§ What you need to do
Retype the lines below exactly, but only those from the line that has "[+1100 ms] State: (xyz" through the line that has "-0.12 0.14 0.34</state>". Omit every picture.

Extracted data entries:
Start of Block

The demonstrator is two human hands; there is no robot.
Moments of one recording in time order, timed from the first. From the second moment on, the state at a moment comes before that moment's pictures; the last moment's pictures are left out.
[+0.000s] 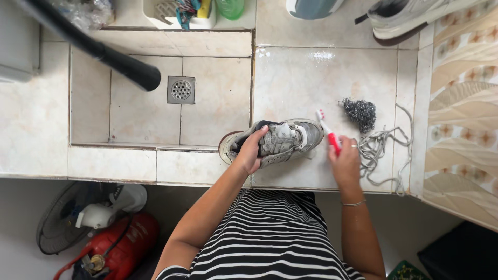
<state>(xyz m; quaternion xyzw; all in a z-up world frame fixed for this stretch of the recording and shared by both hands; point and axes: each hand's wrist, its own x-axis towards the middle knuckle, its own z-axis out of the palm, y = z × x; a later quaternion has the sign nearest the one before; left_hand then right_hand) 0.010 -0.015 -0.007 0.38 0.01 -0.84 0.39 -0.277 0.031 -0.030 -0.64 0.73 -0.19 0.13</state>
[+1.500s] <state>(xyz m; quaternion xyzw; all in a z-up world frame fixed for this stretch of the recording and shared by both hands) 0.048 -0.089 0.081 0.30 -0.86 -0.35 0.23 -0.217 -0.037 -0.023 -0.74 0.48 -0.36 0.31</state>
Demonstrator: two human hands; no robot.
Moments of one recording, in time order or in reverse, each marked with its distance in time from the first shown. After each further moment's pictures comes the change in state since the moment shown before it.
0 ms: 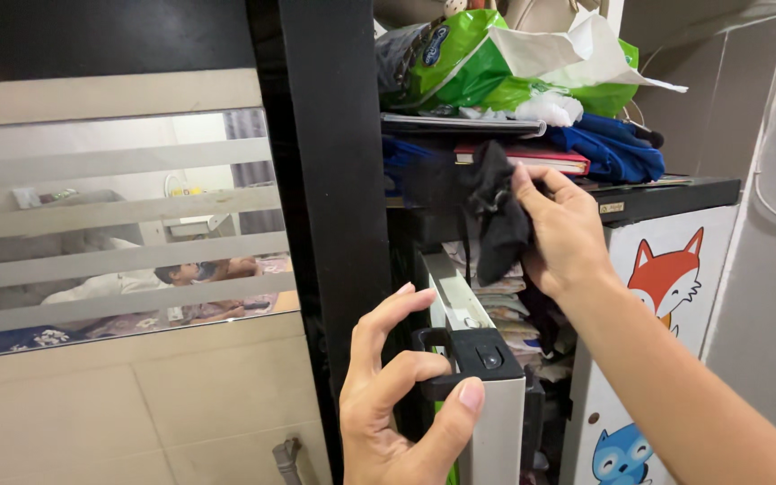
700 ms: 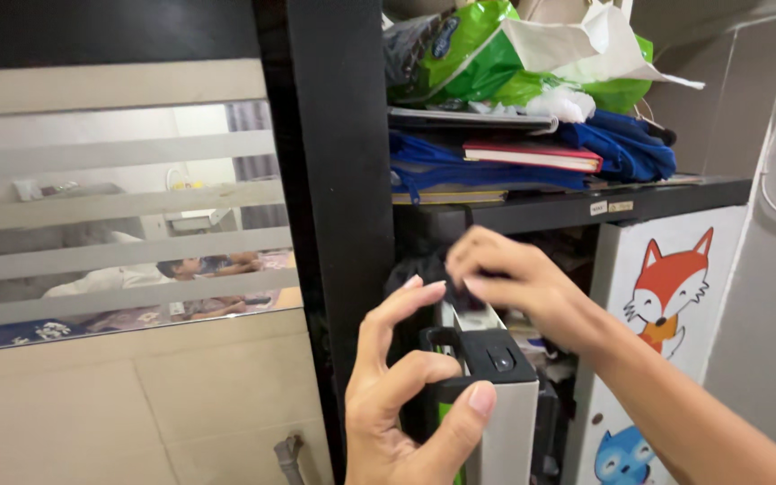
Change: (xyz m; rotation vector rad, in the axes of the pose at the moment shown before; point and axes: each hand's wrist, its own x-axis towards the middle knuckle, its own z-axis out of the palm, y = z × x) left_hand 0.002 -0.008 -0.006 -0.027 -0.051 0.074; right_hand -0.056 -0.009 0.006 -0.735 -0.736 -0.101
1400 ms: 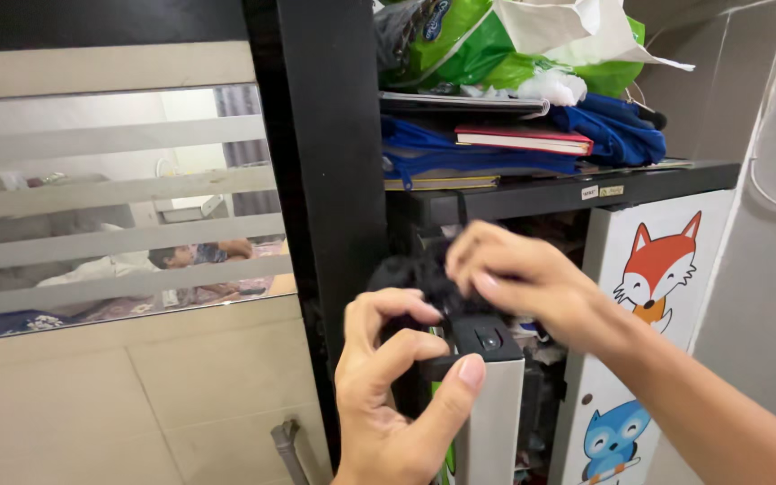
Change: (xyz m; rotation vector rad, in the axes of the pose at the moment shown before) left_hand -0.001 0.006 0.002 0.037 0.053 -0.006; right_hand -0.019 -0.022 -0.002 -0.054 -0.086 -0.135
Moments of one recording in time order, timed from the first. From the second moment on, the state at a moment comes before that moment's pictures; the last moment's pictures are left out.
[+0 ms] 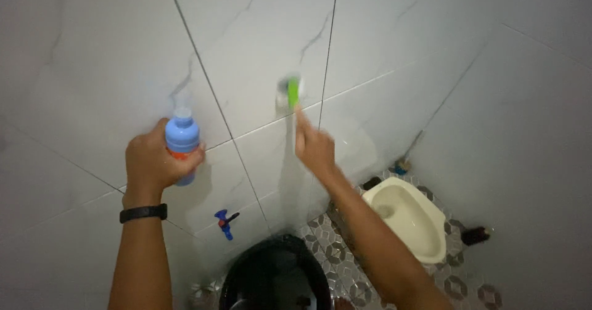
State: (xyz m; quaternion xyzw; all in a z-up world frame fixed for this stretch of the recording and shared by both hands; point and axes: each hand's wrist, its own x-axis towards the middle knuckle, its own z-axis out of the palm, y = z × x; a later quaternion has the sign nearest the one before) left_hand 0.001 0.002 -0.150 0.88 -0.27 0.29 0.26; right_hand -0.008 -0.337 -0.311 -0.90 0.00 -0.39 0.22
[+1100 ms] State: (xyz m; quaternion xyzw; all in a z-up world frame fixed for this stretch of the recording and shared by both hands) left_hand 0.018 -0.062 -0.151 0.80 -0.24 0.36 0.41; right_hand -0.026 -0.416 -0.414 -0.91 -0.03 -0.24 0.34
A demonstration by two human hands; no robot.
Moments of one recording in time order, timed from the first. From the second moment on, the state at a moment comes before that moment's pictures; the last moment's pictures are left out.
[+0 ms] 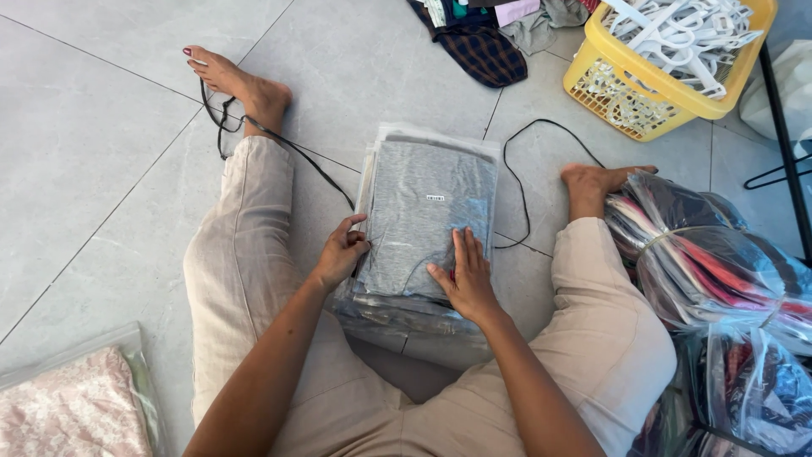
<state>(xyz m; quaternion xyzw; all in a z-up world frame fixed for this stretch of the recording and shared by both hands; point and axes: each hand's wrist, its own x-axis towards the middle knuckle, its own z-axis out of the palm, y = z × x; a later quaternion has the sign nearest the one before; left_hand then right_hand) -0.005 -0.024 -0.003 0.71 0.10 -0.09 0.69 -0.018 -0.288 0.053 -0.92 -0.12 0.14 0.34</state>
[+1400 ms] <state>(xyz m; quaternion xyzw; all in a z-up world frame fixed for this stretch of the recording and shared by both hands) -0.023 -0.055 0.039 0.89 -0.04 -0.19 0.41 -0.005 -0.297 0.020 -0.94 -0.12 0.09 0.30</state>
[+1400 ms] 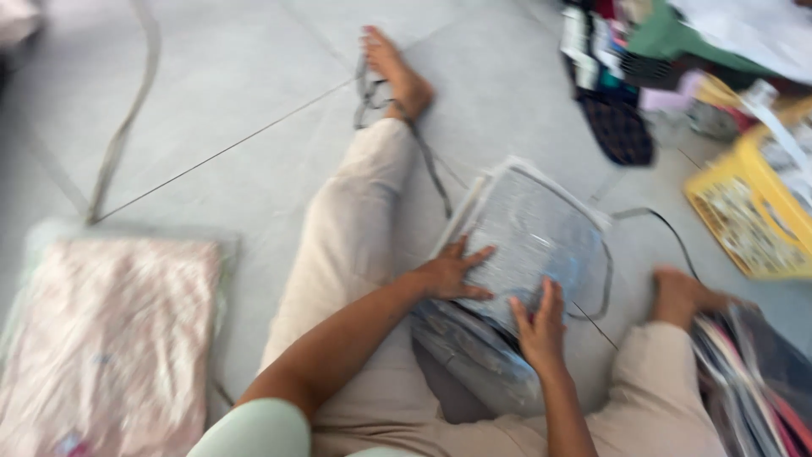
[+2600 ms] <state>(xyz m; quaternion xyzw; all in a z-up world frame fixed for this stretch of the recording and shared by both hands) -0.297 0.143 -0.009 0.84 0.43 0.08 0.33 -0.162 -0.043 0.119 -0.49 -0.17 0.64 0.57</state>
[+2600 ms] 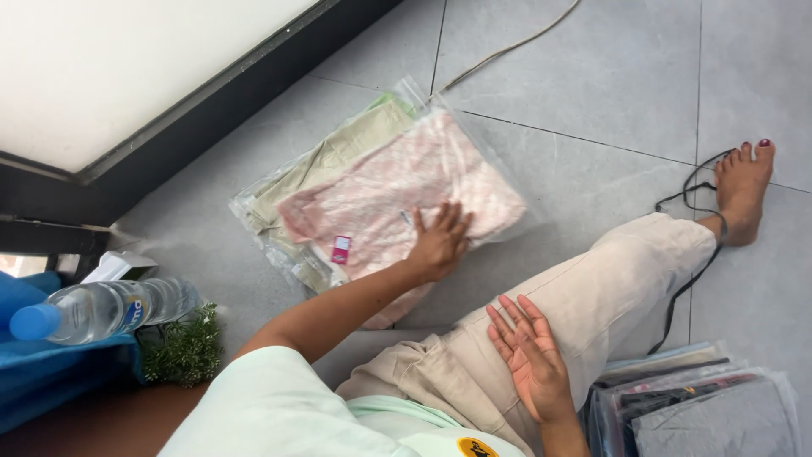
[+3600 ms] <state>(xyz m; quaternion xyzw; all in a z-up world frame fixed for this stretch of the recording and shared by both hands) -0.251 0.109 0.080 0.74 0.21 0.10 0.64 -0.152 -0.052 0.108 -0.42 -0.07 0.62 0.66</state>
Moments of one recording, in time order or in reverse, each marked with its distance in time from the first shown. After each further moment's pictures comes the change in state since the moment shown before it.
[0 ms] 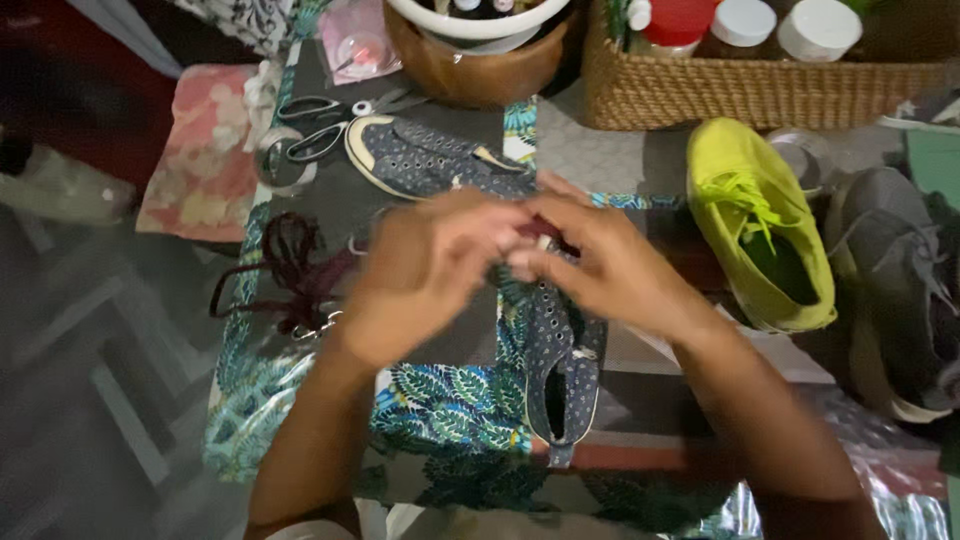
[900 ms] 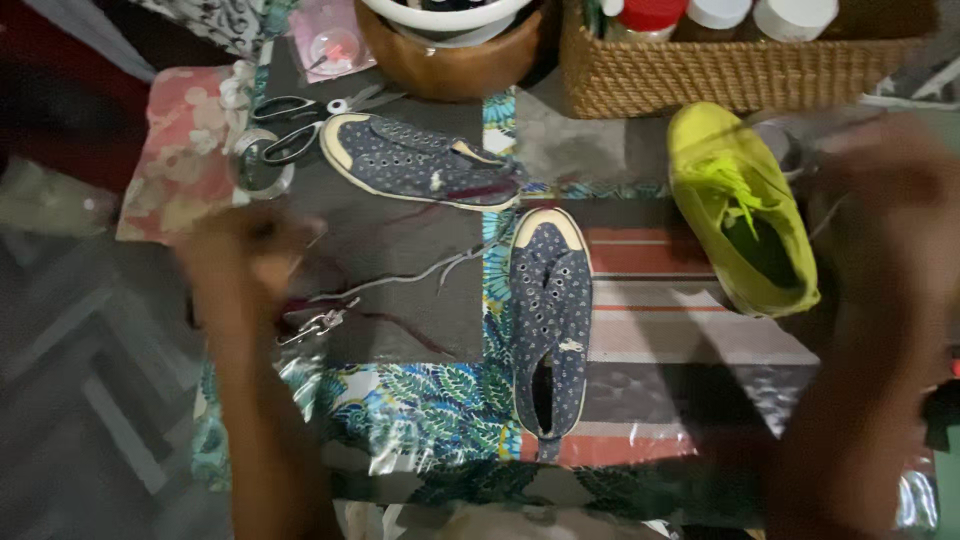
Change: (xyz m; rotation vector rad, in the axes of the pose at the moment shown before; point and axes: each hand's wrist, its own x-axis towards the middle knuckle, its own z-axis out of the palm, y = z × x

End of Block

§ Answer for the task
[+1100 ms] State: (xyz m; quaternion xyzw; all in a z-up world frame fixed for this stretch of the recording and shared by both hands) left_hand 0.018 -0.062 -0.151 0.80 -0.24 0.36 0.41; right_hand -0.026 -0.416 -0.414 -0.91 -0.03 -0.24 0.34
A demonstration by two human hands; no robot.
Moments of one recording in time order, timed from the first. From the second moment on, the state at a moment comes before that moment's pictures; the last moment's pictures are left out.
[+0 ms] 
<state>(xyz m; quaternion xyzw; all in a z-up world frame fixed for this stretch of the recording and shared by both hands; point and axes: each hand's wrist, its own x-axis towards the middle knuckle, its own z-axis out of the palm, y = z × x; a later quaternion has the sign nearest the one before; left_hand then right_hand) -0.005 -0.024 -0.003 0.71 0.10 -0.09 0.69 -0.018 -0.288 0.053 -0.92 -0.12 0.14 0.34</state>

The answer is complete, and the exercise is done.